Special Guest Blogger Tim Vickers, BBC

Former Brazilian great Ronaldo recently acquired a stake in NASL side Fort Lauderdale Strikers.  Why has he chosen to invest in the second tier of US football, rather than back at home?  Surely a more logical choice for his money would have been Sao Paulo giants Corinthians, the club where he ended his career?

The explanation is easy enough. In Brazil his investment would have little legal protection. Clubs are not run on business lines, with owners who are legally responsible. Brazil’s teams are officially non-profit social clubs, where the president is an elected position, voted for by the members.

As they warm up for the new season in the United States, Corinthians are in the midst of this electoral process.  The timing is bizarre. Most Brazilian clubs hold their elections in December, at the end of the season. But in the case of Corinthians, the big day is February 7th – in the middle of the two legs that the team will play against Once Caldas of Colombia in the qualifying round of the Copa Libertadores, South America’s Champions League.

It is a clash designed to send a shudder down the spine of the club’s fans. Four years ago, at the hands of Colombian opponents (Tolima), Corinthians suffered traumatic elimination at this stage of the competition. Unusually, they kept faith with coach Tite, and were rewarded for their patience.  Later that year they won the Brazilian league, followed in 2012, at last, by the Libertadores title and the Club World Cup to boot. It promised to be merely the start of a golden age.  

Corinthians were founded in 1910 by a group of factory workers, the growth of the club reflected the explosion of the city around them, as Sao Paulo was transformed from sleepy outpost into the continent’s concrete metropolis. Traditionally, it had been the club of the outsiders, with a working class ethic of sweat and sacrifice. The election of Lula as Brazil’s president 12 years ago changed all that.
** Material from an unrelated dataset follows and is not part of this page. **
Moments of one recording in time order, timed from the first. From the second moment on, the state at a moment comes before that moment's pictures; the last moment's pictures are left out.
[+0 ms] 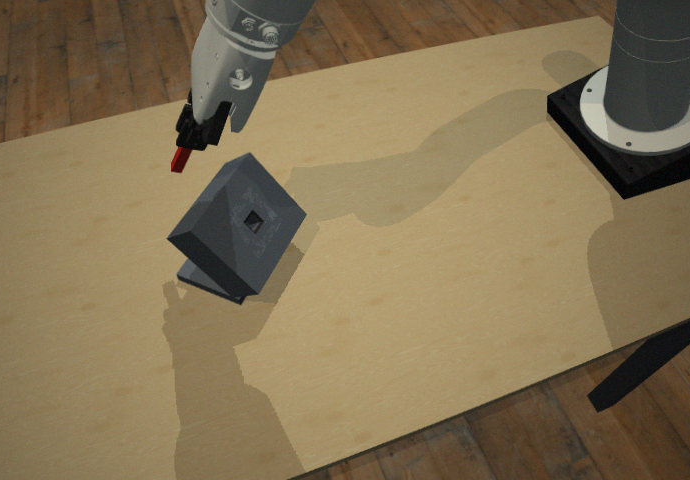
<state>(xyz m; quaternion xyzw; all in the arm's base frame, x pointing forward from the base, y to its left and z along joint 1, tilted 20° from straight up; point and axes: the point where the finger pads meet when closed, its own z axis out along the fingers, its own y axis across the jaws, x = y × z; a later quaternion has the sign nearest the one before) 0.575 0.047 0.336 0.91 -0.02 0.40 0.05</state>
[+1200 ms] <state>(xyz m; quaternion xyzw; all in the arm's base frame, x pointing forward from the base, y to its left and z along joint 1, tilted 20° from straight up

A factory worker from a trade union background, Lula was a Corinthians fanatic. Suddenly the club seemed to symbolize a new establishment.  Government funds were made available for Corinthians to achieve the decades-old dream of its own stadium, Sao Paulo’s 2014 World Cup venue out to the east of the city in Itaquera.
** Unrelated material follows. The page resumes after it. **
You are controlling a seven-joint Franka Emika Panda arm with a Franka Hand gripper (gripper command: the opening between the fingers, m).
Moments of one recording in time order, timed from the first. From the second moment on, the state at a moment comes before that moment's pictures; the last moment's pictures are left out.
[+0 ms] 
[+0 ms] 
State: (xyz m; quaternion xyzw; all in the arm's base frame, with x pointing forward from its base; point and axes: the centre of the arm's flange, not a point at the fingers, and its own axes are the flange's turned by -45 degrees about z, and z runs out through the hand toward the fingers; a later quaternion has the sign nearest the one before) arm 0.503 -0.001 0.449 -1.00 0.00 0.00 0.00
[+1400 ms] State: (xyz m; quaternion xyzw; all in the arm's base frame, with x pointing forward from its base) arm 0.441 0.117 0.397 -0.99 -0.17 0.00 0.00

It was all coming together. Former president Andres Sanchez, still an influential figure, said at the time that in less than five years the financial position of the club would be the best in the world.

In hindsight, though, the quote takes on the air of the ridiculous – the unwise blagging and bluster to which Brazilian football directors are prone. The issue hanging over the current election campaign is that the club now has grave financial difficulties.

The stadium is now a worry. Can the club meet the loans for its construction? Can they make the place profitable?

More worrying to Corinthians though, is Brazil’s economic downturn. The club’s income has suffered a sharp reduction – and, in common with many other clubs in the country, it seems clear that cash was spent too freely while the good times were rolling. Easy in hindsight, but R$40 million spent on Alexandre Pato has been bad business. He was not a success and has been loaned to Sao Paulo, with Corinthians continuing to pay part of his wages.

The club is behind on payments to some of their players, and needed a R$ 2 million loan from an agent, Carlos Leite, to meet their wage bill. While Corinthians negotiate a new contract with star centre forward, Paolo Guerrero of Peru, they have broken off the attempt to sign flying winger Dudu – they cannot afford both. First choice centre back Anderson Martins was on loan from El Jaish in Qatar. He has been hurriedly recalled to the Middle East. “The economic side had an influence,” admitted Corinthians’ director of football, the former Arsenal midfielder Edu Gaspar.

It is an awkward state of affairs for Roberto de Andrade, the presidential candidate who is attempting to succeed his ally Mario Gobbi. Andrade is trying to play down the problems, but he confesses that “we’re in a difficult financial position.” This, of course, could benefit opposition candidate Paulo Garcia, who got 40% of the vote when he stood against Gobbi in 2012. Garcia’s brother Fernando loaned money to the club, and in return was awarded a percentage of the economic rights of some of the most promising youngsters, which could create an uncomfortable situation for Paulo’s chances. This could boost the hopes of Roque Citadini, an influential name from the past who threw his hat into the ring in December, or Ilmar Schiavenato, a former ally of Andrade who has broken away to run his own campaign.

It promises, then, to be a hotly disputed election. Things might be easier for the Andrade campaign if the team have chalked up a convincing victory at home to Once Caldas in the first leg of the Libertadores qualifying round on February 4th. At least here the team would seem to be in good hands – coach Tite has been brought back to work his magic once more.